Jews during La Convivencia (Tolerance among Christian, Jewish, and Islamic Cultures)
Hosted By: The City Congregation For Humanistic Judaism
This program will be preceded by a short Shabbat service.
Teruel, in Aragon, Spain is the home of the 13th century church, Santa Maria de Mediavilla. Painted on the ceiling are colorful Romanesque-Gothic human portraits entwined with Islamic abstract motifs that illustrate the mudejar aesthetic. Illuminating the hybrid relationships that informed Aragon’s frontier culture in the wake of the Christian conquest of Moorish-held lands, these images feature an array of individuals, half of them women, from different occupations, social classes, cultural traditions, even sexual orientations; they represent an ‘ordinary’ medieval community perceived from ‘below’. This was a time of unusual harmony and tolerance among Christian, Islamic and Jewish cultures, referred to as La Convivencia (coexistence).

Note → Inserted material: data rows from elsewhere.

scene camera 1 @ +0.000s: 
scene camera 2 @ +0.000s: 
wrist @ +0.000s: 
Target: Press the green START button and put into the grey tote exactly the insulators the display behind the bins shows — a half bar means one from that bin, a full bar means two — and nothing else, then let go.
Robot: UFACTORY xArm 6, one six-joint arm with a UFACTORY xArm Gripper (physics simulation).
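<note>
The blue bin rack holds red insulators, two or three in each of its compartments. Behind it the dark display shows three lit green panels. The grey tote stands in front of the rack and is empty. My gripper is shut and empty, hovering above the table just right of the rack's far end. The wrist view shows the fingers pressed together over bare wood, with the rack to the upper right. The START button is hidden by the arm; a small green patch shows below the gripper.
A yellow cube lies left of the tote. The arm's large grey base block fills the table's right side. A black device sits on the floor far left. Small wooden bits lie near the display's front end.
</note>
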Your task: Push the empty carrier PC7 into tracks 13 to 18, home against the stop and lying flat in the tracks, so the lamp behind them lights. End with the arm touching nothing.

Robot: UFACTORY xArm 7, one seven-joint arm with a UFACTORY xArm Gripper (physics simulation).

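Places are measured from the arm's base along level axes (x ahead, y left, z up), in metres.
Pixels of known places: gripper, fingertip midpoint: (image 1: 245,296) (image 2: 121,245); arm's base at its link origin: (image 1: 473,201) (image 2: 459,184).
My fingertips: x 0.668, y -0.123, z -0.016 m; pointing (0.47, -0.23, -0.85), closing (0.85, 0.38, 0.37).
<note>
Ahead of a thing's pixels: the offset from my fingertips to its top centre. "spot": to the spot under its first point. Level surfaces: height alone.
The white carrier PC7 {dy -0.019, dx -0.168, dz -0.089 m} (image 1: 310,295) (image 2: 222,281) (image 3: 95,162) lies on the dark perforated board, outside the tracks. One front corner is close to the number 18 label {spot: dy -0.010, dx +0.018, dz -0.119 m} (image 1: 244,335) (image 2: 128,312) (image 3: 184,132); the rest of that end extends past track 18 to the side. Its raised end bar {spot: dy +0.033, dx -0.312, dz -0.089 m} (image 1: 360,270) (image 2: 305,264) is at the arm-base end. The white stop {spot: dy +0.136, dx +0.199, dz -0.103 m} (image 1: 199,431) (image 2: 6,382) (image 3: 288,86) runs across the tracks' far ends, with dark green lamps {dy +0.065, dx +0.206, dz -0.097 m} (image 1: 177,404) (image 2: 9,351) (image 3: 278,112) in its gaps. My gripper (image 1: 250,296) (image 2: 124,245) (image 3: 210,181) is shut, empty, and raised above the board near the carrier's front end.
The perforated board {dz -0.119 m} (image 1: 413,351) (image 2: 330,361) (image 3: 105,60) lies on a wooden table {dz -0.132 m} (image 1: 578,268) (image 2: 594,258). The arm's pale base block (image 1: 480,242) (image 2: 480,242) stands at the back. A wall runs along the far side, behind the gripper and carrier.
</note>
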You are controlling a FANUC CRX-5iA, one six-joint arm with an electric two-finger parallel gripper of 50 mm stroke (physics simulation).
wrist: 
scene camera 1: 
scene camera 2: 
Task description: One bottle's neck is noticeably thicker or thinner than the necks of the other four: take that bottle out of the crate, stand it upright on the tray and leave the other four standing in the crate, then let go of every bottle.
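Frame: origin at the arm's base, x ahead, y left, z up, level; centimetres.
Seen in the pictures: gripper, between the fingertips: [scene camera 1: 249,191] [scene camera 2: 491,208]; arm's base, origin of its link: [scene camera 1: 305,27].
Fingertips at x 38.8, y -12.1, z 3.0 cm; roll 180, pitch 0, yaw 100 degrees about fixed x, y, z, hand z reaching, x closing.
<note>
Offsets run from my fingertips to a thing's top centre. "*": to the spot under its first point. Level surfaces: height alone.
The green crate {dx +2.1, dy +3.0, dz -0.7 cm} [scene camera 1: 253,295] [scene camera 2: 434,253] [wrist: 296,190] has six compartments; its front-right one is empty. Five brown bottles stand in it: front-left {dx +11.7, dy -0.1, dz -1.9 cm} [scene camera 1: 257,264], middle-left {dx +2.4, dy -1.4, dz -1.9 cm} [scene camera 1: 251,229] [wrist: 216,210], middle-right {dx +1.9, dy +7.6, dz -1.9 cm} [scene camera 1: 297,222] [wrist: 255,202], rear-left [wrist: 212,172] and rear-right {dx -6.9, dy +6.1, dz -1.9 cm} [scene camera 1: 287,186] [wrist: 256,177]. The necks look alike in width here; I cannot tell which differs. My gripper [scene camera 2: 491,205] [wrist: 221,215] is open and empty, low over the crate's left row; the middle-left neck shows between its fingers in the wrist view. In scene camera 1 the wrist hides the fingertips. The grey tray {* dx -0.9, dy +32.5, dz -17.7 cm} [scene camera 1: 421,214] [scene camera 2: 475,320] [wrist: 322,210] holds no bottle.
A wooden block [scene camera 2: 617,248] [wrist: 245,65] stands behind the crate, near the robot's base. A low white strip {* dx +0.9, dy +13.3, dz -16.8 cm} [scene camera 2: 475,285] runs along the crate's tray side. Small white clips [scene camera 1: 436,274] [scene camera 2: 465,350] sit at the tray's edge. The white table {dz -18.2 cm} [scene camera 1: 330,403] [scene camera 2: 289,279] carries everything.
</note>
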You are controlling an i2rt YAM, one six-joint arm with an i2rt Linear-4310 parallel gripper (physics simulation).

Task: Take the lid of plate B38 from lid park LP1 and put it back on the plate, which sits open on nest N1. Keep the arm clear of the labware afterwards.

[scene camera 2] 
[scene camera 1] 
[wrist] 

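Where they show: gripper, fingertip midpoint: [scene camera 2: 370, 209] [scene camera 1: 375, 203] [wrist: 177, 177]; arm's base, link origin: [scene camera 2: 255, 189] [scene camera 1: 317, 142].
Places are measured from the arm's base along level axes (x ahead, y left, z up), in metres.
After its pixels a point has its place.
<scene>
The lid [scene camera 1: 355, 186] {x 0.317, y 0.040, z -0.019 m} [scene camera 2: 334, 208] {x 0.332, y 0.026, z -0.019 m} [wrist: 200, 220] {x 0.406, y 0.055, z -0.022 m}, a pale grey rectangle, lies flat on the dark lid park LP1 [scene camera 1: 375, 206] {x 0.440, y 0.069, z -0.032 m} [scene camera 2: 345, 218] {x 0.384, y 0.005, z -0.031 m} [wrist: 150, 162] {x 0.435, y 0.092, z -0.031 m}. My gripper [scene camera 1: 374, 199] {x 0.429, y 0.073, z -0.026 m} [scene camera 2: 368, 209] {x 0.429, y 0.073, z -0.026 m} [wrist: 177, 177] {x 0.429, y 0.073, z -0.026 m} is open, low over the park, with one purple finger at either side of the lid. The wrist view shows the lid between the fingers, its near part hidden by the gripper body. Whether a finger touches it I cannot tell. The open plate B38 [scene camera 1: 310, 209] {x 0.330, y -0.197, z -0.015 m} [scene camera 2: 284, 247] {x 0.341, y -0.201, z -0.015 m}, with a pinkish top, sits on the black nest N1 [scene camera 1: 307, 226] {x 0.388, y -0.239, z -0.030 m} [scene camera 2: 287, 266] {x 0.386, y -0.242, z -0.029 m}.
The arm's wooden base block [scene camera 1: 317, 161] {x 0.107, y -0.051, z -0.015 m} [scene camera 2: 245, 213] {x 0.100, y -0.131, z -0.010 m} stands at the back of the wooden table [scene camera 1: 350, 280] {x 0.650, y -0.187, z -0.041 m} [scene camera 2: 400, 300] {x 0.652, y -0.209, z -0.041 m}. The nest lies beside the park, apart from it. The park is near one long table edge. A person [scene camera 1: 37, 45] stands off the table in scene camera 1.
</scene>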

Santa Maria’s depictions constitute an art-historical mystery. We don’t know the identity of the artists or the intended message, nor do we understand the astonishing inclusiveness and lack of stratification of this medieval community, its vibrant secularity and abundant women figures. In what ways does this artwork enrich our knowledge of Iberian social history? What is its significance to our global 21st century society?